> _Exercise instructions_:
Each entry that follows is to be copied exactly, minus any pictures.

Dataset items:
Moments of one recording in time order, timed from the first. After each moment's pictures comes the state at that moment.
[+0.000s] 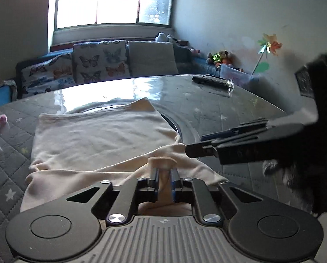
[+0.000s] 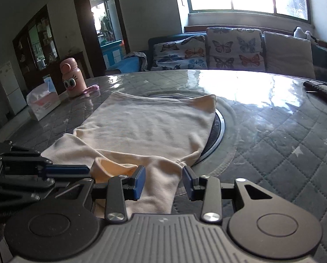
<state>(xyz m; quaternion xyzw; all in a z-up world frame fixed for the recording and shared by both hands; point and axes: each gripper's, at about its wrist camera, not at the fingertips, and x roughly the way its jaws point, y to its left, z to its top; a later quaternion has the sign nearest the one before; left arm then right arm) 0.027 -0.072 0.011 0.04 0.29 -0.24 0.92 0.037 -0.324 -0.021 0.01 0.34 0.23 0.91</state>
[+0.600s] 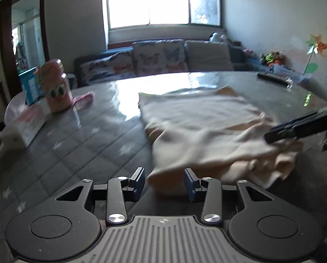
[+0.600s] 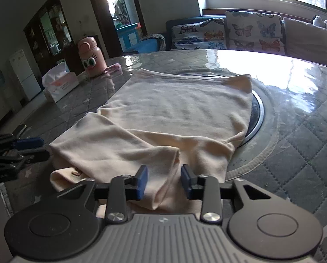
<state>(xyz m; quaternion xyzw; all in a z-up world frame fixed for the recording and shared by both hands) -0.010 0.058 -0.004 0.05 0.30 -0.08 0.95 0.030 -0.280 -0.036 0.01 0.39 0.27 0.88</state>
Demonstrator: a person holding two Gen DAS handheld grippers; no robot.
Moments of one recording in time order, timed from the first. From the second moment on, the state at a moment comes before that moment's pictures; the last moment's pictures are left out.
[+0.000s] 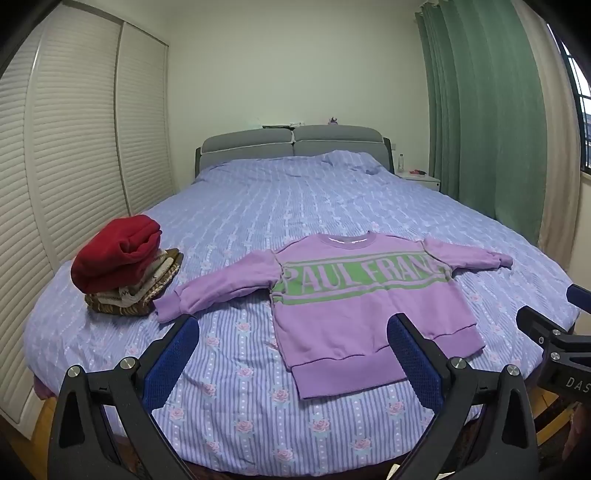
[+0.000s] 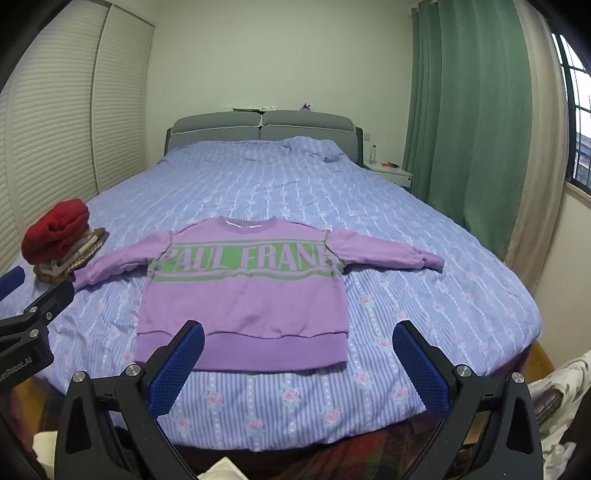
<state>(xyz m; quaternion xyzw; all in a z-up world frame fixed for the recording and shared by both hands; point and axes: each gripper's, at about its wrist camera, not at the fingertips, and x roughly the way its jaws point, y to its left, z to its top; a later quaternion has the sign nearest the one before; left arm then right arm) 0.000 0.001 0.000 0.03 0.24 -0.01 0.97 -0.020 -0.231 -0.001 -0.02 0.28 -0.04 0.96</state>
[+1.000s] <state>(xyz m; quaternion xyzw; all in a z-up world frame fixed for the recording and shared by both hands) 0.001 0.001 -0.005 0.03 0.24 -0.01 0.97 -0.021 -0.230 -0.003 -0.02 0.28 -0.04 0.96</state>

> _Reply_:
Moments of one recording in time order, timed from the first. After each moment's pictures comes the state at that moment.
[+0.000s] 
[+0.000s] 
<state>(xyz m; quaternion xyzw; all in a z-up world frame fixed for the recording and shared by both hands; point and axes: each gripper's, at about its wrist camera, not at the fingertips, and x roughly the way its jaws point, y to its left, z to its top; a later quaternion has the sign nearest the one before; left arm then right arm) 0.027 -0.072 0.011 0.04 0.29 -0.24 0.92 0.037 -0.324 -0.021 0.01 0.34 0.23 0.91</state>
[+0.600s] 
[+0.600s] 
<state>(xyz m; quaternion xyzw; all in a z-up world frame fixed for the recording and shared by both hands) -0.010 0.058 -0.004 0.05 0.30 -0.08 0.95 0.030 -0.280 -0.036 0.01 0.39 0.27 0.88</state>
Demonstrator: a person holding two Gen DAS handheld grippers; no robot.
Moments of one recording in time order, timed from the first. From the second moment on, the state at a moment comes before that moment's pictures; the last moment's pictures are left out.
[+0.000s] 
[+0.000s] 
<state>(xyz m; quaternion xyzw; all in a z-up world frame fixed for the recording and shared by both hands; point and axes: each gripper's, at about its wrist camera, not at the fingertips, and x roughly the way its jaws point, y to its left, z to its top; a later quaternion has the sign nearest the one before; left arm then right arm) 0.000 0.001 0.000 0.03 0.24 -0.01 0.97 -0.020 -0.231 -0.001 -0.02 0.28 -0.04 0.96</state>
[+1.000s] <state>(xyz m; quaternion xyzw; all in a z-up world frame fixed for the recording and shared by both hands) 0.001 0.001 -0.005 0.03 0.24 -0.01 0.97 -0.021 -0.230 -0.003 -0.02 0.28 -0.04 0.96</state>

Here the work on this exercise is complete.